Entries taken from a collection

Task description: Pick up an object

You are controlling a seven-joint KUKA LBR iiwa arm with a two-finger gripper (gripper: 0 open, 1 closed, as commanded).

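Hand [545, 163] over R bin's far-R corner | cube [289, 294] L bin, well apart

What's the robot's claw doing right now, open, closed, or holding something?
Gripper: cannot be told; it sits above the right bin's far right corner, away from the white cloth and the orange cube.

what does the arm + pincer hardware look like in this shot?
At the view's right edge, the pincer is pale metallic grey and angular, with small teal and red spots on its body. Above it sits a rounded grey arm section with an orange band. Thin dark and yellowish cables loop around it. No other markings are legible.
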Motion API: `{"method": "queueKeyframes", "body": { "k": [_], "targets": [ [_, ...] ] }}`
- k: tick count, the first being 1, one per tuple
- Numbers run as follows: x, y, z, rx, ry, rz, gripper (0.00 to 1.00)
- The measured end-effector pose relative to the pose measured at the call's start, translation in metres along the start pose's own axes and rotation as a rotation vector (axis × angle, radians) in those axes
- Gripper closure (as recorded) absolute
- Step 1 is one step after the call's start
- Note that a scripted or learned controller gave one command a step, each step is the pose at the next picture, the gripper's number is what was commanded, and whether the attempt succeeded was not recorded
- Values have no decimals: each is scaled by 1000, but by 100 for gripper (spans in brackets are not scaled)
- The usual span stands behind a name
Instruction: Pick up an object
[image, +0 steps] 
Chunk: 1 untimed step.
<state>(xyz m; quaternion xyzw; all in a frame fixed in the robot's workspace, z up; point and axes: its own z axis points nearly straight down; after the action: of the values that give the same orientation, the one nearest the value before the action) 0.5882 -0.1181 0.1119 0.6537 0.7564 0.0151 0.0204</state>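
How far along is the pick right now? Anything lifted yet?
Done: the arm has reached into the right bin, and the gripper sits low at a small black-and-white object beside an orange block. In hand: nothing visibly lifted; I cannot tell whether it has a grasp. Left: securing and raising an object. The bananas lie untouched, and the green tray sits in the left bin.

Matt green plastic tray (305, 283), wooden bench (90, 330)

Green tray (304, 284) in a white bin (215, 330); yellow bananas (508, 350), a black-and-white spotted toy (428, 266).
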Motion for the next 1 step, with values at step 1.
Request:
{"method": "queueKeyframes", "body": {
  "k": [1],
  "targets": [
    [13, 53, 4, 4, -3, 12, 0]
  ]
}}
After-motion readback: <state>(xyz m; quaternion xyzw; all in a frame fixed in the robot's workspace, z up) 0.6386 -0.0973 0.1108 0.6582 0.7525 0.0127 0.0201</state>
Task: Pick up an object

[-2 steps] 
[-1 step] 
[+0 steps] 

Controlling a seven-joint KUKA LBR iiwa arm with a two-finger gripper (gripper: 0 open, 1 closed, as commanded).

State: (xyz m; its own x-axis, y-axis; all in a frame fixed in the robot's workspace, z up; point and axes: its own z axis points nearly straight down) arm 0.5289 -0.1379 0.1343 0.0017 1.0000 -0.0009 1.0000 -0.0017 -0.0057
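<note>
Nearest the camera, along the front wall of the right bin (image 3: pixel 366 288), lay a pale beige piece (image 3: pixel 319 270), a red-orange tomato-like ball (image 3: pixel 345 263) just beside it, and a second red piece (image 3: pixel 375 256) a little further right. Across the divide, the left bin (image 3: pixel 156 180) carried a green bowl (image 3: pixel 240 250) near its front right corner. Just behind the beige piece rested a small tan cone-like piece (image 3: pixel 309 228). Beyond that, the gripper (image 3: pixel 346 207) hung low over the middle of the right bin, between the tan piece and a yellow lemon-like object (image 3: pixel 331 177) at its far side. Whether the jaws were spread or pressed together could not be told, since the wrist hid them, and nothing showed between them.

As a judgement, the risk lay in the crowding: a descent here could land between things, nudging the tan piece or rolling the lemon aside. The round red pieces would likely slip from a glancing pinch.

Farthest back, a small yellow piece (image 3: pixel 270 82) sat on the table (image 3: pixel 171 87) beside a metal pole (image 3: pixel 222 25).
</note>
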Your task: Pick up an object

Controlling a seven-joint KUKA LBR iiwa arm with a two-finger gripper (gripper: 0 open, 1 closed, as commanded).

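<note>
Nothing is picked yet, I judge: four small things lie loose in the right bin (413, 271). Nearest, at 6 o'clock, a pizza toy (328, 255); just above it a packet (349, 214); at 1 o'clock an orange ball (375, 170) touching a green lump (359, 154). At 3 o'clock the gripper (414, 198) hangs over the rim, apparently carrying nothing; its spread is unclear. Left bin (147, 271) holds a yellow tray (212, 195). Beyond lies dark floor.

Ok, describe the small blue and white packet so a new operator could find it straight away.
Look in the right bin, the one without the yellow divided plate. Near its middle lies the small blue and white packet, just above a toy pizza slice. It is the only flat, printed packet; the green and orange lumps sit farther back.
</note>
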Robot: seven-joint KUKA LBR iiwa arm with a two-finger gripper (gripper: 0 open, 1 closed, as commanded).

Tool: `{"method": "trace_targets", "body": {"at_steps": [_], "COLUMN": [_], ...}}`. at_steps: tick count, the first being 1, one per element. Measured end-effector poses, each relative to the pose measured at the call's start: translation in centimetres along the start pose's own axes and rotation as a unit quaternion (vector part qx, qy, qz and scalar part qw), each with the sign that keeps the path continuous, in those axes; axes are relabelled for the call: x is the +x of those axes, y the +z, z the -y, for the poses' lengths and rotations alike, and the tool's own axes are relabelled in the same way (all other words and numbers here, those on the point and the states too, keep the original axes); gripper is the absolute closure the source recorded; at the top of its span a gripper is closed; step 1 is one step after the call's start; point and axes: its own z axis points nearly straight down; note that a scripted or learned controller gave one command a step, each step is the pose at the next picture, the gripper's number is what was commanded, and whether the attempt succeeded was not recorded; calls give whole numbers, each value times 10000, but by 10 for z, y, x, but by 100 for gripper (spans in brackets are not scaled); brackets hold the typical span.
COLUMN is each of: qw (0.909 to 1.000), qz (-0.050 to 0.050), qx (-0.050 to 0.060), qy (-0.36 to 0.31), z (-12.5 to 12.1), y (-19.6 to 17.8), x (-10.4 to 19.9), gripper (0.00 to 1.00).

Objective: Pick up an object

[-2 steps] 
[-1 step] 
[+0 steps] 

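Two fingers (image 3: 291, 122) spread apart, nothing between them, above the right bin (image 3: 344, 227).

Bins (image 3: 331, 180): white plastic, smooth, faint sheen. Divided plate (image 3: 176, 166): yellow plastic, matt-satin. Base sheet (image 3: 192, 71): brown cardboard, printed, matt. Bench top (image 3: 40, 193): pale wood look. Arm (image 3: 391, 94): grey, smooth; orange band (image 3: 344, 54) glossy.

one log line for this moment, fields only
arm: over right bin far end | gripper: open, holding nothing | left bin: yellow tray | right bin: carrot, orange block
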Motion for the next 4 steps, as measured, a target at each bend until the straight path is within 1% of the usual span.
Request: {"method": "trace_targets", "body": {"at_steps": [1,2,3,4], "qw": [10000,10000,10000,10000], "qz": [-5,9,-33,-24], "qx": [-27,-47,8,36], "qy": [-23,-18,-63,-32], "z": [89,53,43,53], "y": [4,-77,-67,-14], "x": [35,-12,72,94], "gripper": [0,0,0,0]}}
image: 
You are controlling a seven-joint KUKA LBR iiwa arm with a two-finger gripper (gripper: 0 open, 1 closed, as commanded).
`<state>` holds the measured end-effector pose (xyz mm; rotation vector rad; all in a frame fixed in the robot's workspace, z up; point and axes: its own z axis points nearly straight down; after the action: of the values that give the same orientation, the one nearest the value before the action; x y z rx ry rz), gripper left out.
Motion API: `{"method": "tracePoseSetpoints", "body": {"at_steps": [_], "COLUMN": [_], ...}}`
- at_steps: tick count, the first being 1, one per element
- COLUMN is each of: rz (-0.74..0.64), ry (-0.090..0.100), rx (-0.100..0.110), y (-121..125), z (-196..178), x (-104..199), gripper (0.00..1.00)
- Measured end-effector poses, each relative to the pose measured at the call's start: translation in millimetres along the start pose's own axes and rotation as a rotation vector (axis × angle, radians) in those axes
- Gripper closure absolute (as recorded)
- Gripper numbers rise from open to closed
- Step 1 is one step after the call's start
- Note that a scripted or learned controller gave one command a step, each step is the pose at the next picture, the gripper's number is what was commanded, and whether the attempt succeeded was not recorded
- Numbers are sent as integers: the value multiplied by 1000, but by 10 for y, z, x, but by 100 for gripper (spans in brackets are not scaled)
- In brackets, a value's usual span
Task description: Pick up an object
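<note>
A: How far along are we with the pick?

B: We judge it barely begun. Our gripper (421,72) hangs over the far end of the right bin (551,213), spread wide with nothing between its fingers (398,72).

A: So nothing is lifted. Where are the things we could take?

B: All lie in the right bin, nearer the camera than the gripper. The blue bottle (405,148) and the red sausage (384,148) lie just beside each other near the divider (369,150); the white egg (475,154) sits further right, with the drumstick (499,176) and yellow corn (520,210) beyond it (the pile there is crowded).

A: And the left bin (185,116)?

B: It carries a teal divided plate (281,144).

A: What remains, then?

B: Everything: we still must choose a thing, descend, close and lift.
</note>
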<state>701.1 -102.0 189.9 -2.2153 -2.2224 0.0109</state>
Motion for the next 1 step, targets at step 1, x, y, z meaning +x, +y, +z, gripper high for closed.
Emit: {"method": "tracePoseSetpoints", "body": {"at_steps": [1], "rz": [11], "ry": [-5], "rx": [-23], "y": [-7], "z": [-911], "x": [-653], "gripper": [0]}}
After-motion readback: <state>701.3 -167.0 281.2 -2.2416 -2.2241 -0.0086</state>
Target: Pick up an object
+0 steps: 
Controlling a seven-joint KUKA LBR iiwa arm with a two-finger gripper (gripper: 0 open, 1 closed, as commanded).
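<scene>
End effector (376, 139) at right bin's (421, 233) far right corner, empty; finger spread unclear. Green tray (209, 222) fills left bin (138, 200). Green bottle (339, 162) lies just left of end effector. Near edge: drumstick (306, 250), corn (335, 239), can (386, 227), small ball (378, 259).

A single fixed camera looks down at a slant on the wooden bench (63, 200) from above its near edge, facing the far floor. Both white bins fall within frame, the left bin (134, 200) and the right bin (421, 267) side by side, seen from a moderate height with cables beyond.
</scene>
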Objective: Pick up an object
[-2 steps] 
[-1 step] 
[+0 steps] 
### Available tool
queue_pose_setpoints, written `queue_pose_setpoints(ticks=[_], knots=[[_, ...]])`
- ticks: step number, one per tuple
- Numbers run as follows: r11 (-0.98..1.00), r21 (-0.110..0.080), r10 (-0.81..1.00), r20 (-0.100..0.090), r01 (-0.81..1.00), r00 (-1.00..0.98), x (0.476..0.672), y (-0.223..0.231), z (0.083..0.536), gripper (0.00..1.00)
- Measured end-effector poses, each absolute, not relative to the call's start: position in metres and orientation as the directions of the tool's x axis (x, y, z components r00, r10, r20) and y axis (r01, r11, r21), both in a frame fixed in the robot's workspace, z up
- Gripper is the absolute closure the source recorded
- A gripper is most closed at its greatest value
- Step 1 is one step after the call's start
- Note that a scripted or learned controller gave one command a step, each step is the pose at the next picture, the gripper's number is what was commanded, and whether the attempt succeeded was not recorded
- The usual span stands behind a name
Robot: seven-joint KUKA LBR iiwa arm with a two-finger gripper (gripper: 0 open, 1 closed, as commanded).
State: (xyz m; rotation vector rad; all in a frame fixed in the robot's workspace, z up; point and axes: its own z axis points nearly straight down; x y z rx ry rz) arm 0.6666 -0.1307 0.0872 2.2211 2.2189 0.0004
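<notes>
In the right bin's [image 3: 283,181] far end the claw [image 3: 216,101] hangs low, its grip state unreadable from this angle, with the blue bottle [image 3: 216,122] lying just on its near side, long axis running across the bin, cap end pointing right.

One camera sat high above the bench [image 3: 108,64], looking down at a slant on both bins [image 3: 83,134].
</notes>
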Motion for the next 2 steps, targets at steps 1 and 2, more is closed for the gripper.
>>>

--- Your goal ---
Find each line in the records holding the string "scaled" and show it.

--- Task output ---
- Values have no decimals: each is scaled by 1000, but by 100 for gripper (spans in brackets are not scaled)
Tool: `{"method": "trace_targets", "body": {"at_steps": [_], "COLUMN": [_], ...}}`. at_steps: tick count, the first being 1, one per element. Measured end-effector poses, each relative to the pose measured at the call's start: translation in centimetres along the start pose's own axes and rotation as a unit quaternion (vector part qx, qy, qz and scalar part qw), each with the sign that keeps the path continuous, in those axes; axes are relabelled for the call: x is the +x of those axes, y the +z, z the -y, for the poses' lengths and rotations alike, and the tool's own axes are relabelled in the same way (all other words and numbers here, those on the point and the states too, keep the original axes); gripper is the absolute closure the source recorded; at the top of its span a gripper is closed; step 1 is one step after the call's start; point and axes: its own z axis points nearly straight down; note that a scripted or learned controller gave one command a step, each step is the pose at the next picture, the gripper's number is what was commanded, and whether the attempt succeeded was not recorded; calls give whole numbers, each value times 10000, but by 10 for z, y, x, but by 100 for gripper (spans in brackets are not scaled); brackets hold the typical span.
- Numbers are sent as integers: the value multiplied by 1000, but by 10 for y, z, x, but by 100 for gripper (spans in brackets are not scaled)

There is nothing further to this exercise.